Man kann die Mönche nur bewundern, wie sie ihr Leben lang, Buchstaben für Buchstaben und mit kalligrafischer Klarheit, die heiligen Bücher, aber auch gelehrte antike Schriften kopierten, damit diese in Europa zirkulieren konnten. Auch die Ordensregel des heiligen Benedikt, die Karl der Große und vor allem sein Nachfolger Ludwig der Fromme allen Klöstern des Reichs verordneten, hätte sich ohne diesen Buchtransfer nicht durchsetzen können. Die Stiftsbibliothek in St. Gallen – Nachbarkloster am Bodensee, mal Freund, mal Rivale der Reichenau – hat viele Handschriftenschätze ausgeliehen, darunter die älteste vollständig erhaltene Benediktsregel, auch sie ein Meisterwerk der Schriftkunst. Nur der St. Galler Klosterplan konnte nicht im Original anreisen; er ist eines der wenigen Exponate in Kopie.

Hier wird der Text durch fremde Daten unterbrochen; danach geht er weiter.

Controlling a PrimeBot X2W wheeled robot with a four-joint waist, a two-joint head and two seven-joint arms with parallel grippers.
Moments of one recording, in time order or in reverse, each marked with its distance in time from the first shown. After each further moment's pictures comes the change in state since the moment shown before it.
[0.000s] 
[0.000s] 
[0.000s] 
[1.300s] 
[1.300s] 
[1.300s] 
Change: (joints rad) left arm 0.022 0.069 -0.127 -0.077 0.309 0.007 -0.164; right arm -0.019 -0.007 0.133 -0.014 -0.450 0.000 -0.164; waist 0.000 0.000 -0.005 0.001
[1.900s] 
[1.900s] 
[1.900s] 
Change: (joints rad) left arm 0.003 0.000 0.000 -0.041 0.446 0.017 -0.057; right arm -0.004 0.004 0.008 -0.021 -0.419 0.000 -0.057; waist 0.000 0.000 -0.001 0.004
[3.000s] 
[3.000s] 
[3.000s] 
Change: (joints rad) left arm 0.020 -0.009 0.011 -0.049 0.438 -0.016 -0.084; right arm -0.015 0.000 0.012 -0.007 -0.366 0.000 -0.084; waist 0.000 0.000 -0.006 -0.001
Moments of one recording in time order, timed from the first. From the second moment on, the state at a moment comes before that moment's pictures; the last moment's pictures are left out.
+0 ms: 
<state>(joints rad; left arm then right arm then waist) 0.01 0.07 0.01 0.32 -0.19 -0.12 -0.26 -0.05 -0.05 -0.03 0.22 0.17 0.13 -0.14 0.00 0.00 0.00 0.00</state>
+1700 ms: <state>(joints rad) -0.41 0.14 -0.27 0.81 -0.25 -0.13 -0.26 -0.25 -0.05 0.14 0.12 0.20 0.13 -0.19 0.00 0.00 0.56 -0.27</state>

Die Mönche hatten ein Gespür für den Seitenaufbau und ein gelungenes grafisches Gesamtbild. Das liegt auch daran, dass die Bücher Luxusobjekte waren, allein schon wegen der vielen Kalbs- oder Schafshäute, die man für das Pergament brauchte. Für den sechsbändigen Kommentar zum Buch Hiob, den Bischof Egino von Verona 799 aus Italien mitbrachte, als er sich für seine letzten Lebensjahre auf die Reichenau zurückzog, mussten rund 750 Tiere ihr Leben lassen.